THE PROBLEM: Using the data below, copy out all lines with the word "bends".
*** SUPPLIED RECORDS
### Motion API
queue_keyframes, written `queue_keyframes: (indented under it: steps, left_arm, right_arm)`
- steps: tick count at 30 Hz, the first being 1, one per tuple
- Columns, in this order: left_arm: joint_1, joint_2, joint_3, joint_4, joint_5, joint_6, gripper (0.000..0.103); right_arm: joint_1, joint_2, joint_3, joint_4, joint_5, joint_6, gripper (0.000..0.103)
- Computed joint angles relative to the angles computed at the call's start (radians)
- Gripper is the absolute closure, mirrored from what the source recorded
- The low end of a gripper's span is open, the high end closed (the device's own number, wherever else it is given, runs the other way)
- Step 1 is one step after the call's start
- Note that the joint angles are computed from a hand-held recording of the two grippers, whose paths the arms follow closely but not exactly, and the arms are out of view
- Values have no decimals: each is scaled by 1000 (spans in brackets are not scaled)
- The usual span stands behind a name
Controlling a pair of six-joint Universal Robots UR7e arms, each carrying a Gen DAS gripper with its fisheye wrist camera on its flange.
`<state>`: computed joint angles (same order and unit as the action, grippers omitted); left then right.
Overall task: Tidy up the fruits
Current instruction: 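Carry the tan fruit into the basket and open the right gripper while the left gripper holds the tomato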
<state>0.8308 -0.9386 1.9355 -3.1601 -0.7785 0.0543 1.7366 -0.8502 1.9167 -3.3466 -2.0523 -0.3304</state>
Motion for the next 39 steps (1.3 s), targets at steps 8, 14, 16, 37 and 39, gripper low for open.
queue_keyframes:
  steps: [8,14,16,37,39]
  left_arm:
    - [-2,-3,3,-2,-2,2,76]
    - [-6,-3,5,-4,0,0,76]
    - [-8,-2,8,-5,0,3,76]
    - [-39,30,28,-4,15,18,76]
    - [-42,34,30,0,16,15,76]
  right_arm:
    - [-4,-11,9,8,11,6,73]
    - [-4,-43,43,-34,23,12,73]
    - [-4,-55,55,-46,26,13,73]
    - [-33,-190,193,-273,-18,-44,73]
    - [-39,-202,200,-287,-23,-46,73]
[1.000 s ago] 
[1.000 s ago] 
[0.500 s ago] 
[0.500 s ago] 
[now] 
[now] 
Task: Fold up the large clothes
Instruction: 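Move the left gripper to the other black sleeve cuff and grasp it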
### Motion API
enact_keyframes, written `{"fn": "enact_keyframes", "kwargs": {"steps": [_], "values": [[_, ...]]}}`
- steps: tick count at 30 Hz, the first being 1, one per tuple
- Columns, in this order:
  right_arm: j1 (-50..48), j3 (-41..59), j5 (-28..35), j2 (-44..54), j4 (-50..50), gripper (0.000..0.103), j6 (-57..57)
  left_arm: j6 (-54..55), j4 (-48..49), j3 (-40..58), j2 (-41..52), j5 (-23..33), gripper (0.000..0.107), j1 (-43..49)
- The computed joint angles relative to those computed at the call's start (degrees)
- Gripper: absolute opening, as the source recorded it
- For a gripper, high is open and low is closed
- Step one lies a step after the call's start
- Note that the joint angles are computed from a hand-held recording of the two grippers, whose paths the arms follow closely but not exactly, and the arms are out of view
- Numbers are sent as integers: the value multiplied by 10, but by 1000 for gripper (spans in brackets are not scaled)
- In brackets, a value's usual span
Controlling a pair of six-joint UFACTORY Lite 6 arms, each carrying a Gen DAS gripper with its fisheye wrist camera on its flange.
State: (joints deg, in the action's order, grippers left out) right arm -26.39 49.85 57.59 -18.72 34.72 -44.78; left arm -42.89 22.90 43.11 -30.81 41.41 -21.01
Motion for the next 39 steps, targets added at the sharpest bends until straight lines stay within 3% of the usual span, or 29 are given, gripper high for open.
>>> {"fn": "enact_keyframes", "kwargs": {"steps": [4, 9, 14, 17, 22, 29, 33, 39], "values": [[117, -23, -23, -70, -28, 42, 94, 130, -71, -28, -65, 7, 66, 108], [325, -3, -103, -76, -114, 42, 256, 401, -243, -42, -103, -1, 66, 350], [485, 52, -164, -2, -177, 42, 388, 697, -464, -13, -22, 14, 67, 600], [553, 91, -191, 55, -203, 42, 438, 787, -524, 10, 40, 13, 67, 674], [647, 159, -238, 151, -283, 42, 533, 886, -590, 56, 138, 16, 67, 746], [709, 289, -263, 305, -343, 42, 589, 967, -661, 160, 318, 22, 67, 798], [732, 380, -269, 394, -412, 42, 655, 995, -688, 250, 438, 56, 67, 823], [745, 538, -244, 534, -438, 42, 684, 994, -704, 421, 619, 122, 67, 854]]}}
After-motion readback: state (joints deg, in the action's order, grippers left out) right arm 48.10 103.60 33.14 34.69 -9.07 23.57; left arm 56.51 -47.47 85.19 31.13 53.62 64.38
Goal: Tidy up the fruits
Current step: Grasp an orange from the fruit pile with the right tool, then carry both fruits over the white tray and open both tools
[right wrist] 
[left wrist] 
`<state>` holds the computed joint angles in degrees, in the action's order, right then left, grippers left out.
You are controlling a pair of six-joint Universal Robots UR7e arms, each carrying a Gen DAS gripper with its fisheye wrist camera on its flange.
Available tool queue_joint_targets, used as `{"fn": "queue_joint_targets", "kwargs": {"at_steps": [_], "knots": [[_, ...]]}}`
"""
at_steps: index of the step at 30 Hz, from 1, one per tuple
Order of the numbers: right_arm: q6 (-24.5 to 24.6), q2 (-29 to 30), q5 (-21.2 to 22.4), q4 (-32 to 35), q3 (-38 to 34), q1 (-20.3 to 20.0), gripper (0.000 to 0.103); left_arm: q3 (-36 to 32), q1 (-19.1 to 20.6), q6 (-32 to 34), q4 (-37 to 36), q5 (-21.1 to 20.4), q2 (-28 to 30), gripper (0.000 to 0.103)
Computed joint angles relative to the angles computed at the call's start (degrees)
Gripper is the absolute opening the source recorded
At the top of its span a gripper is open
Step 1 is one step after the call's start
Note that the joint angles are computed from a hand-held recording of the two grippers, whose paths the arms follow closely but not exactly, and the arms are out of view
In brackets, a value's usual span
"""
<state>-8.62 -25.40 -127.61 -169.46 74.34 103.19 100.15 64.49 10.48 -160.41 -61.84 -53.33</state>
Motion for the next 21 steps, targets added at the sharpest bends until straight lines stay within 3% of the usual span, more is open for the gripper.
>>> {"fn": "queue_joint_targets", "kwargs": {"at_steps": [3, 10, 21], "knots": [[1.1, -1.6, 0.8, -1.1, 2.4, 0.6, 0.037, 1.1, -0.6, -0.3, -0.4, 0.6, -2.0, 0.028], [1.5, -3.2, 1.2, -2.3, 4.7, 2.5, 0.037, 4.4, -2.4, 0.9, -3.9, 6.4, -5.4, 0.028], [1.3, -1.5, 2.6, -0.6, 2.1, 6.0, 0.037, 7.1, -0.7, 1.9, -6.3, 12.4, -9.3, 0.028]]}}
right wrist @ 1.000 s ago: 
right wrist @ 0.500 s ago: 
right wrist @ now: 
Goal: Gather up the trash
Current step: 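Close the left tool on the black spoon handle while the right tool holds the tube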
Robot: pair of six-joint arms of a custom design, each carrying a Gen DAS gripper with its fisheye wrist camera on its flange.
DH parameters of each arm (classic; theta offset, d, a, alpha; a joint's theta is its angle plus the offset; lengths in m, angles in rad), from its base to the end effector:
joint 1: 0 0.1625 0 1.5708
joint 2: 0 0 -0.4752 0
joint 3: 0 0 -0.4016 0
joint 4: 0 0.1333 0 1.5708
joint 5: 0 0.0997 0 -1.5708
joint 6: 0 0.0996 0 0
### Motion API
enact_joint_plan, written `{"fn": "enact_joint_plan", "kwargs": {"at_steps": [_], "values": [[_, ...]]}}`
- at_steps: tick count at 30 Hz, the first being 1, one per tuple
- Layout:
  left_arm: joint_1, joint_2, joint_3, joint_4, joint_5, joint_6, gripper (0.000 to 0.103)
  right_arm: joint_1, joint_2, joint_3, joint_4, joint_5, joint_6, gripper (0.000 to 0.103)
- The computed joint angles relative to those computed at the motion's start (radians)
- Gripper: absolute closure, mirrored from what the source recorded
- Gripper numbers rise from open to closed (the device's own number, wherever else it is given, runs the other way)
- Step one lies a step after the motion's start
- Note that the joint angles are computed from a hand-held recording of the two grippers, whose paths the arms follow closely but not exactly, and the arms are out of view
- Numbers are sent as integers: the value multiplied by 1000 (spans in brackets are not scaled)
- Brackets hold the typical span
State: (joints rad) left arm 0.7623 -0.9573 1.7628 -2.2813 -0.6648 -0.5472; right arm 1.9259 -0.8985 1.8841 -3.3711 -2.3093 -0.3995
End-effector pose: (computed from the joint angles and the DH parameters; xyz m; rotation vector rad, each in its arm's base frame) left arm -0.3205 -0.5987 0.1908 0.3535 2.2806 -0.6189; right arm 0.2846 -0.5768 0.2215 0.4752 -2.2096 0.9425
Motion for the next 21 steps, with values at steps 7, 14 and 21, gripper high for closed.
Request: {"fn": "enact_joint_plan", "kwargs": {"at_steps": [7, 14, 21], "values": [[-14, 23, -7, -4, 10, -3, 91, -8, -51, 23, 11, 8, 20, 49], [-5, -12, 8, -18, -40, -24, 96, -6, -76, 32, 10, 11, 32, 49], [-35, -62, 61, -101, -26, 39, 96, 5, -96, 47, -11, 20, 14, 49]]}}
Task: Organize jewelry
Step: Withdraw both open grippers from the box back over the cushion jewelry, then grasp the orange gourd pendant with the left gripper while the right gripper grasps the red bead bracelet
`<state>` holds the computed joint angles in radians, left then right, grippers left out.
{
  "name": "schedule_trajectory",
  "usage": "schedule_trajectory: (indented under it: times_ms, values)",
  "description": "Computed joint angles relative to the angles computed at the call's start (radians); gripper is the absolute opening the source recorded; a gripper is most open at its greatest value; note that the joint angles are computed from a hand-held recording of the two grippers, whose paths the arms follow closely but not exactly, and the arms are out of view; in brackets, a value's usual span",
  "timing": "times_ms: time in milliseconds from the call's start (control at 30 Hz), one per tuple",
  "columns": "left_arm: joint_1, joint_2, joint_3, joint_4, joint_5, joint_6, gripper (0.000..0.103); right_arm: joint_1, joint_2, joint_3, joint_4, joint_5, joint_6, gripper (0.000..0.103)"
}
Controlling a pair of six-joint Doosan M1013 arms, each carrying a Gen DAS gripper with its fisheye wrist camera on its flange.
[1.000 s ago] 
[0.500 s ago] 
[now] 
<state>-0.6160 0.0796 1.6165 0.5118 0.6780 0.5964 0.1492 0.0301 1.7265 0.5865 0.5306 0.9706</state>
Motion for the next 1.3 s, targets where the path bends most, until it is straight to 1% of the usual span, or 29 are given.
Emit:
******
ANSWER FOR THE TASK:
Motion for the next 39 steps, targets added at the sharpest bends until straight lines stay within 3% of the usual span, or 29 are given, gripper high for open.
Motion for the next 21 steps, targets added at the sharpest bends until straight lines stay within 3% of the usual span, more is open for the gripper.
Motion for the next 1.3 s, targets where the path bends most, until it is straight to 1% of the usual span, or 29 are given.

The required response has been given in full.